# SuperBowl Fishing



## SuperBowl Fishing (Feb 18, 2015)

This is my first post so take it easy on me lol Glad to be on the forum. I have received a lot of good info from here and hopefully I can contribute! 

3-24-15 Left the dock yesterday at 8:30am with an energetic group hunting for some AJ's. Weather report said 2-3ft. It was easily 3-4ft most of the day. Fished on some structures around 100-150ft and had a consistent bite. The man in the grey suit took a bite out of 4 of the 5 AJ's we got to the boat. Overall a fun day! 

superbowlfishing.com


----------



## BananaTom (Feb 16, 2008)

Welcome aboard.

An unwritten rule exists here.

Pics or it simply did not happen


----------



## WhyMe (Apr 21, 2013)

I second with BananaTom....Like the Lamborghini I saw. Hehe.
Whyme
Mako My Dayo


----------



## FenderBender (Oct 2, 2007)

Huge Saints fan here. I remember Domenik Hixon as the guy who caught the 4th quarter TD from Cam Newton with 20 something seconds left in week 16 of 2013 to win the NFC South and send the Saints on the road for the postseason.
That was a heck of a catch. If you are an NFL fan, this would be a cool guy to meet/fish with. Glad you settled in this area, Pensacola is great.


----------



## Mac1528 (Mar 24, 2012)

Welcome up. You already know what a great forum this is and we're glad to have ya! Looked st your website also.... Nice site! Some nice equipment you have there. Keep up the great posts....oh yeah.... We like pics here also, even though there's lots of good'uns on your site.


----------



## SuperBowl Fishing (Feb 18, 2015)

I appreciate it FenderBender. I'm Extremely blessed. I have a pic from our charter yesterday and a couple of trips the week before. Hopefully the weather continues to get better! Tight Lines!


----------



## a (Oct 2, 2007)

amberjack?..... none near the three mile bridge....there used to be some jack cravelle, but they all got caught.:whistling:


----------



## tkh329 (Mar 14, 2012)

I've admired your setup on Texar; glad you joined the forum! Awesome report and good looking AJ's!

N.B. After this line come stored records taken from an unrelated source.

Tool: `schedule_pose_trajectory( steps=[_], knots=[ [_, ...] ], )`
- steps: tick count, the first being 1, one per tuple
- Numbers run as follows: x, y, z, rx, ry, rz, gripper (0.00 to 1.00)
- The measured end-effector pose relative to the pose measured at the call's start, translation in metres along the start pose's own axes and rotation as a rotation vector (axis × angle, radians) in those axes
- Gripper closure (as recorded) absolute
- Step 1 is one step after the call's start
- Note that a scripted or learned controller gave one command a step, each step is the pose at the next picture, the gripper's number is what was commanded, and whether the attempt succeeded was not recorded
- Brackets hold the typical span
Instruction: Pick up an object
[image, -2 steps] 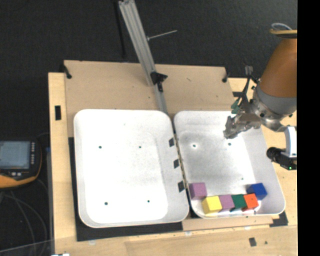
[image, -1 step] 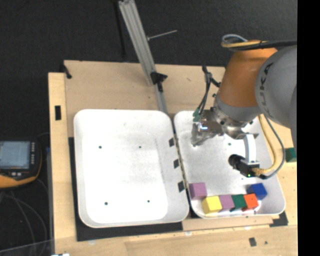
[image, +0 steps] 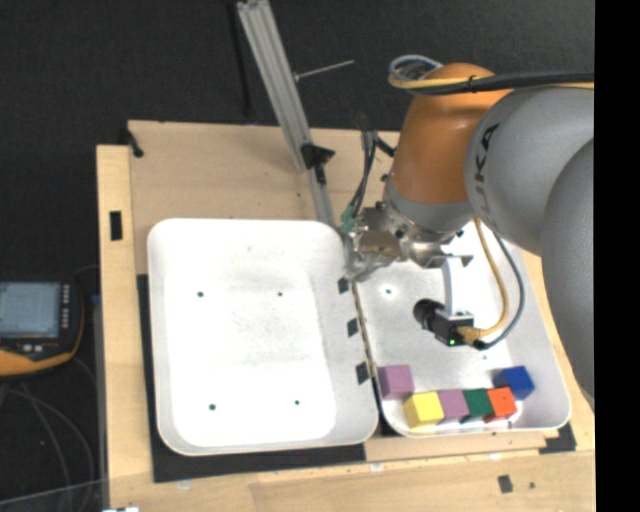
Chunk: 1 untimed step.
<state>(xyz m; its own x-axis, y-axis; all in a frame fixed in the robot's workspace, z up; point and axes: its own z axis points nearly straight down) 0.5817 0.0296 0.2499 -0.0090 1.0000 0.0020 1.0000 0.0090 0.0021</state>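
My pincer (image: 372, 248) sits at the far-left corner of the right bin (image: 540, 395), over the seam between the 2 bins; can't tell its state, my wrist covers it. Nothing visible in its grip. Blocks are bunched along the near edge of the right bin: purple block (image: 396, 379) at the left, then a row of yellow block (image: 424, 408), pale purple block (image: 453, 403), green block (image: 477, 403), orange block (image: 501, 402), with the blue block (image: 515, 380) just behind the orange one. All well apart from my pincer. Left bin (image: 245, 330) beside it.
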Motion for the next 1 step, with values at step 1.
schedule_pose_trajectory(
  steps=[1],
  knots=[
    [0.0433,-0.0001,0.0567,0.008,-0.002,0.003,1.0]
  ],
)
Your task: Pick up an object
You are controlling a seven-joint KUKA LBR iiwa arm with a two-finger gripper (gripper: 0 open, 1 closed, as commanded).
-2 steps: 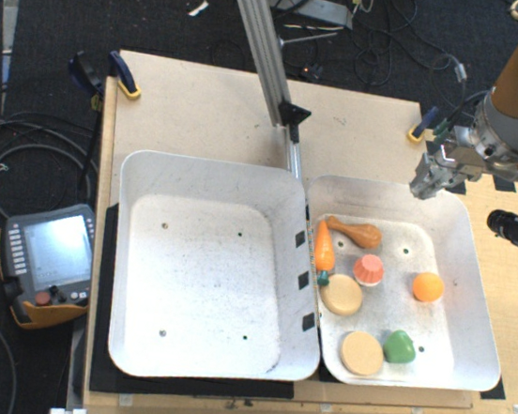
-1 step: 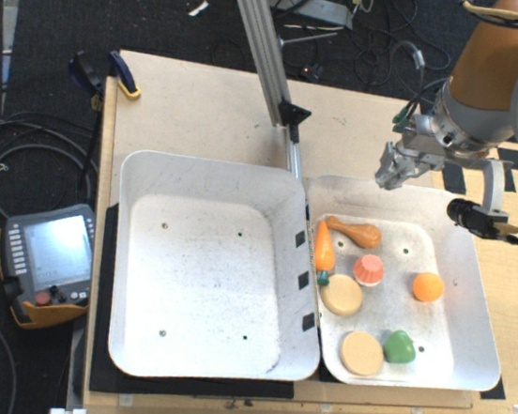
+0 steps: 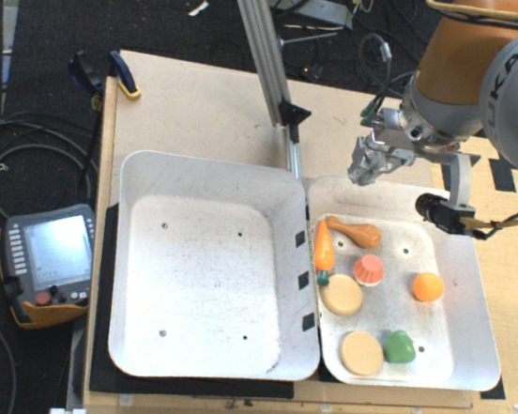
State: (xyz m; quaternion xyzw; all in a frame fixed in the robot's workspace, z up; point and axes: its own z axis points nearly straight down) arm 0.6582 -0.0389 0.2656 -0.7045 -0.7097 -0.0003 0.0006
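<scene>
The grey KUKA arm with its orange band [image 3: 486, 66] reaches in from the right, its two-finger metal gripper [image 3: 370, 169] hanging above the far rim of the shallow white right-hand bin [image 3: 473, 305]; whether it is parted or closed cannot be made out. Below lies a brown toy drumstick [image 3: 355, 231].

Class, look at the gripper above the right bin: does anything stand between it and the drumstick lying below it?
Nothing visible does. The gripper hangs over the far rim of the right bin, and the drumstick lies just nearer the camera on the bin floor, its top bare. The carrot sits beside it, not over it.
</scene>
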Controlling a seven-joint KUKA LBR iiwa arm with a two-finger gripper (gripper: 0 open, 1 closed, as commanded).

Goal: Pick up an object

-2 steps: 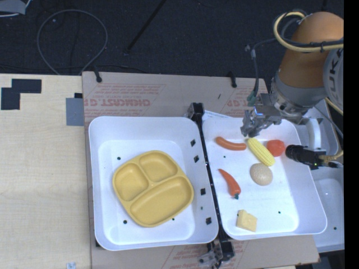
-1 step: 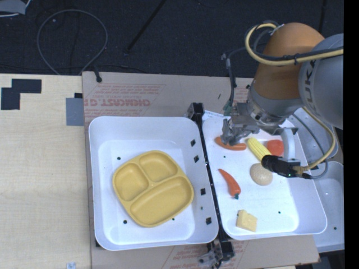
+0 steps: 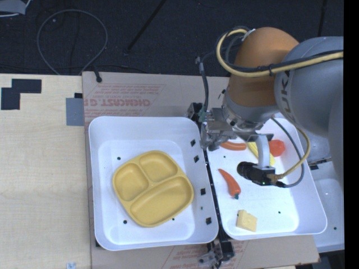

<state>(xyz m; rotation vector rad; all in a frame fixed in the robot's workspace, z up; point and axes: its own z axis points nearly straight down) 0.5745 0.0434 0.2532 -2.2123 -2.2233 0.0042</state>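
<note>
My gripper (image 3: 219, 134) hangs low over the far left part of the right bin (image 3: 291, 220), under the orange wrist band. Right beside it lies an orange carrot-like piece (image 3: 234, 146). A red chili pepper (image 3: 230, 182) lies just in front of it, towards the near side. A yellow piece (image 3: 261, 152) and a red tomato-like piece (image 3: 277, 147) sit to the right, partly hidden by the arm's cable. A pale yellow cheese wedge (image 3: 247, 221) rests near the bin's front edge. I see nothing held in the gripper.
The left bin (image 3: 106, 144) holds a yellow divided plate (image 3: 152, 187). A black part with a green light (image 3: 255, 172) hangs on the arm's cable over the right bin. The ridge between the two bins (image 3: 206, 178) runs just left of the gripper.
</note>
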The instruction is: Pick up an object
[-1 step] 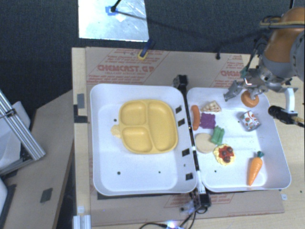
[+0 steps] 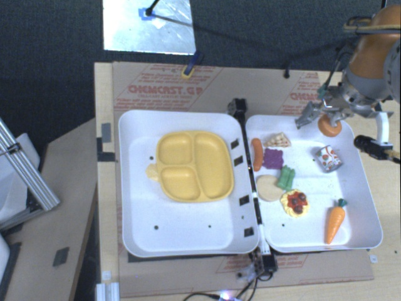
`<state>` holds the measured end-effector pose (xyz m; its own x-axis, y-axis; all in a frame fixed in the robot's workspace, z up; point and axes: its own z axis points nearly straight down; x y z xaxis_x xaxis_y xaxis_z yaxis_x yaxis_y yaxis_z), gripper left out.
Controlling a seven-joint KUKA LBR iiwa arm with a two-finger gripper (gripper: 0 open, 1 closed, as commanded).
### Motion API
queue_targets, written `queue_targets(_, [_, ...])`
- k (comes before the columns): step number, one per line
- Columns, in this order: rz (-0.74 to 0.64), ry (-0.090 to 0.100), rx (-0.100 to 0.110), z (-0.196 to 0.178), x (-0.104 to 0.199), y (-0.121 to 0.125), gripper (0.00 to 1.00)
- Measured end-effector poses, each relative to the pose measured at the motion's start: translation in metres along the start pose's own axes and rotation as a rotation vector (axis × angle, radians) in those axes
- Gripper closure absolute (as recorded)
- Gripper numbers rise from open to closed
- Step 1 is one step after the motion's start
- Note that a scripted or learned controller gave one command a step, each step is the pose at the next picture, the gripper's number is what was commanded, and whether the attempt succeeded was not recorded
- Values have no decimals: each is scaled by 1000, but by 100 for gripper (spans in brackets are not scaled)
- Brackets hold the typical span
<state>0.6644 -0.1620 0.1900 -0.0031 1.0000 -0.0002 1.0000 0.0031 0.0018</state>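
We see the gripper hanging over the far edge of the right bin, near its far right corner, with a small orange ball-like object right at its tips. We cannot tell whether that object sits between the tips or just under them, nor whether the gripper is wide or narrow; the metal parts blur together there.

Our judgement: the orange object looks like a light, hard plastic toy, round and smooth, so likely to roll or slip; best taken across its middle.

The other candidates look equally light. The carrot lies near the near right corner, well apart from the gripper. A small printed can lies on its side by the right edge, near the gripper. A sausage, purple piece and green piece cluster by the left edge. The left bin carries a yellow divided tray.
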Motion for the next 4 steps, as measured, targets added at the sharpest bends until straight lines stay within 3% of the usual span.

Sent from my iPhone using Tapatalk


----------



## BananaTom (Feb 16, 2008)

SuperBowl Fishing said:


> I have a pic from our charter yesterday and a couple of trips the week before.
> 
> 
> > Slammed I am


----------



## WhyMe (Apr 21, 2013)

Nice AJs.
Whyme
Mako My Dayo


----------



## panhandleslim (Jan 11, 2013)

Great report. Looks like everybody was having a good time.


----------



## Wicked rods (Oct 4, 2014)

Nice AJ's and pics. Welcome to the forum.


----------



## bcahn (Jan 10, 2013)

Welcome aboard, nice report and great pics! Life long Saints fan even with the bag years, born and raised in New Orleans, Who Dat!


----------